WORK ITEM ▸ Skip the pictures and copy all the data that follows exactly.

SUPPLIED MATERIAL ▸

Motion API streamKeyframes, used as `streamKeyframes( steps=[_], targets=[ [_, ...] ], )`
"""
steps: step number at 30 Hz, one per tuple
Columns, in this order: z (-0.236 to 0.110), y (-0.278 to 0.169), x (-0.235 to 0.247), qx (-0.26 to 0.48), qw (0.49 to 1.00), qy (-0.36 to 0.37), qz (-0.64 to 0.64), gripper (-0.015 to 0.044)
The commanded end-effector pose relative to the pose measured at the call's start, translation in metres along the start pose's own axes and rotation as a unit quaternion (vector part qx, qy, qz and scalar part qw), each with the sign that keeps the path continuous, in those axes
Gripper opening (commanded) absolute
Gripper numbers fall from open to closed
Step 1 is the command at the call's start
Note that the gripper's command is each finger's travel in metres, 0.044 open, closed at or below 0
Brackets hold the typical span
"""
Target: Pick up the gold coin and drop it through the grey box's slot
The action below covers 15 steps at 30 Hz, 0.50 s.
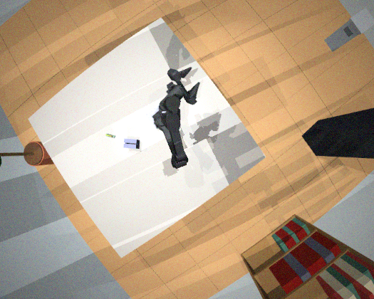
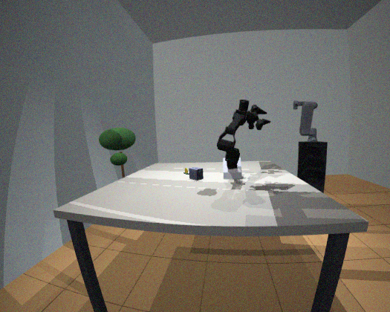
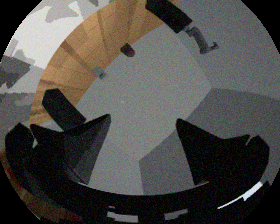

EXERCISE OUTPUT ▸
Motion API streamKeyframes, used as `streamKeyframes( steps=[_], targets=[ [_, ...] ], )`
"""
steps: step number at 30 Hz, one per tuple
Columns, in this order: z (-0.236 to 0.110), y (-0.278 to 0.169), x (-0.235 to 0.247), qx (-0.26 to 0.48), qw (0.49 to 1.00), qy (-0.36 to 0.37), qz (-0.64 to 0.64), gripper (-0.015 to 0.044)
The commanded end-effector pose relative to the pose measured at the call's start, translation in metres along the start pose's own axes and rotation as a unit quaternion (vector part qx, qy, qz and scalar part qw), each with the sign that keeps the path continuous, in those axes
Gripper opening (commanded) absolute
Gripper numbers fall from open to closed
Step 1 is the command at the call's start
Note that the gripper's command is each finger's travel in metres, 0.044 open, closed at or below 0
Brackets hold the typical span
"""
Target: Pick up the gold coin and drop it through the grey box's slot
The action below covers 15 steps at 30 Hz, 0.50 s.

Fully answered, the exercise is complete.